**Description of the task**
Repeat the full listing below verbatim and keep the images out.
Available data: Begin
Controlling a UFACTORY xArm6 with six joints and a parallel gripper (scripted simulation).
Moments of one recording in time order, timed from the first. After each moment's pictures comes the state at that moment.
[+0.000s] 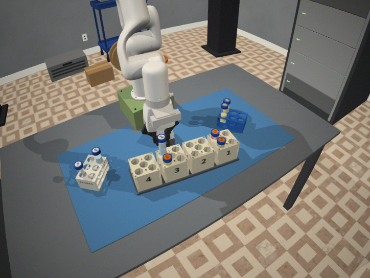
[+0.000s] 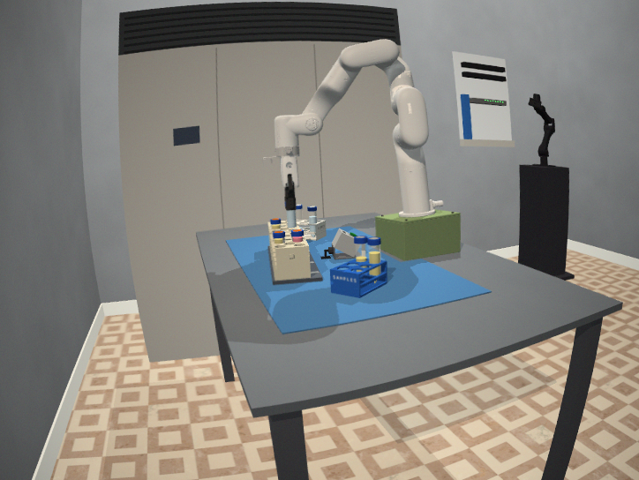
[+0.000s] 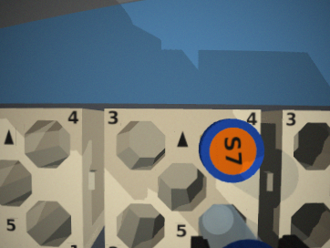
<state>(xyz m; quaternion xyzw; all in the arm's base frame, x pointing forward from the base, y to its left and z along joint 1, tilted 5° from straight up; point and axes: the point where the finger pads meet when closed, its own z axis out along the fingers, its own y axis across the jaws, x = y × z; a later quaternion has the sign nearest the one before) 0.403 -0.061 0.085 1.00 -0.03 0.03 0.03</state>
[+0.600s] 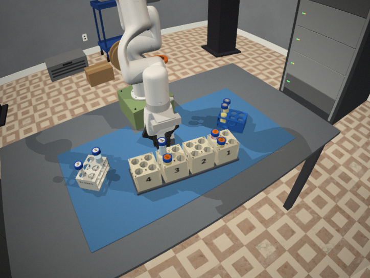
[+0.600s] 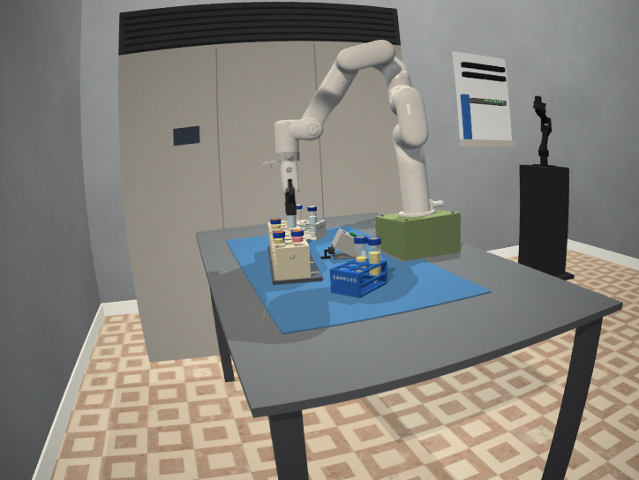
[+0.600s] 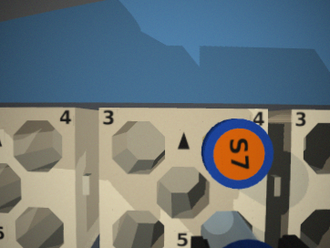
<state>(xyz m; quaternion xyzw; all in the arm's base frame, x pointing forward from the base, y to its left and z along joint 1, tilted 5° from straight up) 0.404 -0.062 0.069 1.00 -0.03 0.03 0.03</state>
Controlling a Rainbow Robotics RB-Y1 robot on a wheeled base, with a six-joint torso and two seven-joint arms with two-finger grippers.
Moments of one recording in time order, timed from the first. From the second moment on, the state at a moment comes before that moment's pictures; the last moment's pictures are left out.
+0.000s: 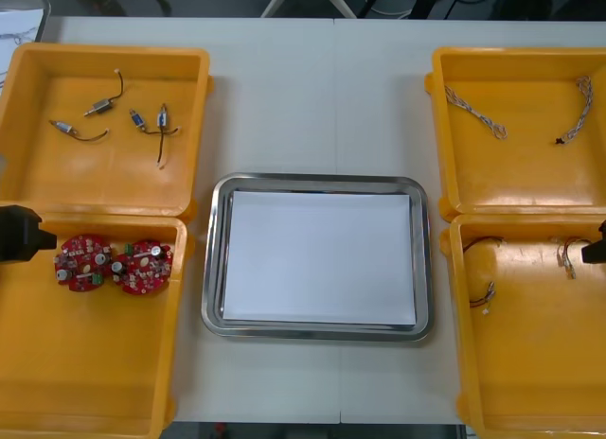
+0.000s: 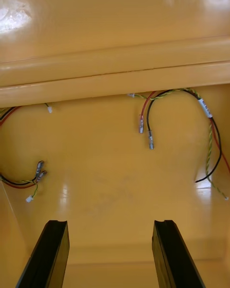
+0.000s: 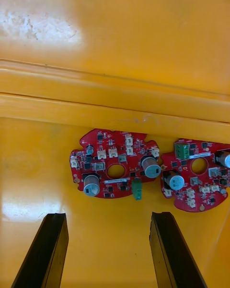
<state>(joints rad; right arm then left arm) -0.13 -0.71 -0.37 -2.12 -0.83 1.91 1.31 0.00 0.81 0.30 -2.11 0.89 1.59 -1.22</state>
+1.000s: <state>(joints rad) -0.06 -0.56 -0.07 -2.19 -0.48 1.76 1.01 0.09 0.81 0.13 -1.95 0.76 1.27 -1.22</state>
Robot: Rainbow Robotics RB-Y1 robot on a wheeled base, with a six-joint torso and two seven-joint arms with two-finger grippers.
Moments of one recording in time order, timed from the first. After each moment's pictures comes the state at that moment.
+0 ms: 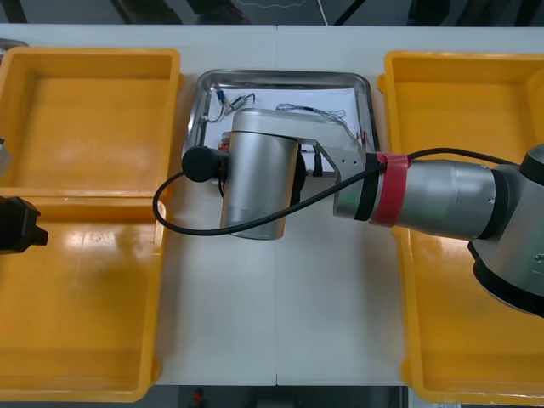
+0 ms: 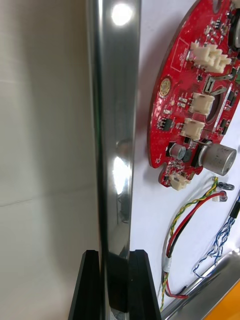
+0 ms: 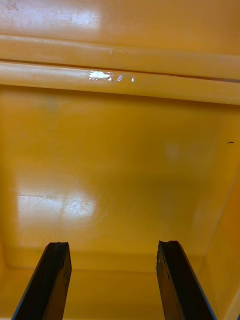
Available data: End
**Solution to the problem**
Controlling a UFACTORY xArm6 with six joints and a parallel gripper (scripted simulation).
Moments of one recording in time order, timed from the first. After each moment's pictures comes the state at that moment.
[+0.000s] 
[+0.000s] 
[+0.000s] 
<state>(xyz m; quaternion xyzw; all in the arm's base frame, x pointing forward from the base, y to its left and z along joint 1, tilted 5° from straight up; point and axes: the point where the finger pads meet when closed, its own z axis out along the fingers, its own y axis across the jaws, x = y × z; a later quaternion has the sign nearest the one before) 0.403 -0.061 0.085 1.00 -0.03 0.03 0.03</state>
[+0.600s] 
[+0.600s] 
[+0.600s] 
<state>(xyz m; quaternion xyzw; all in the arm's base frame, x pointing forward from the base, y to its left and z along joint 1, tilted 5° from straight up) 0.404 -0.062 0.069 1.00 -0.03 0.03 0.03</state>
Controlling a Rainbow Robotics RB-Y1 robot on a wheeled base, with a six-joint torso and two seven-joint arms with two-finger grippers.
Moments of one recording in time order, timed from the first. From the second moment on, the state at a moment comes before that moment's pictures; the last moment's pictures are left out.
+0.000s: 
+0.000s: 
+0.000s: 
<state>(joints rad; right arm then left arm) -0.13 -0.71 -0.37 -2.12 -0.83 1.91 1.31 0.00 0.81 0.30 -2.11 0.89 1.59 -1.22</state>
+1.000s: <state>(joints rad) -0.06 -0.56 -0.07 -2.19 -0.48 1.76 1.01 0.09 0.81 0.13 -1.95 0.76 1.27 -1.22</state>
Robot: Rainbow Robotics RB-Y1 robot on a wheeled base, with a six-joint torso and two seven-joint arms with two-finger grippers.
Moments of one recording in time order, timed from the first. After each moment's pictures comes the state at that moment.
+0 ms: 
+0 ms: 
+0 ms: 

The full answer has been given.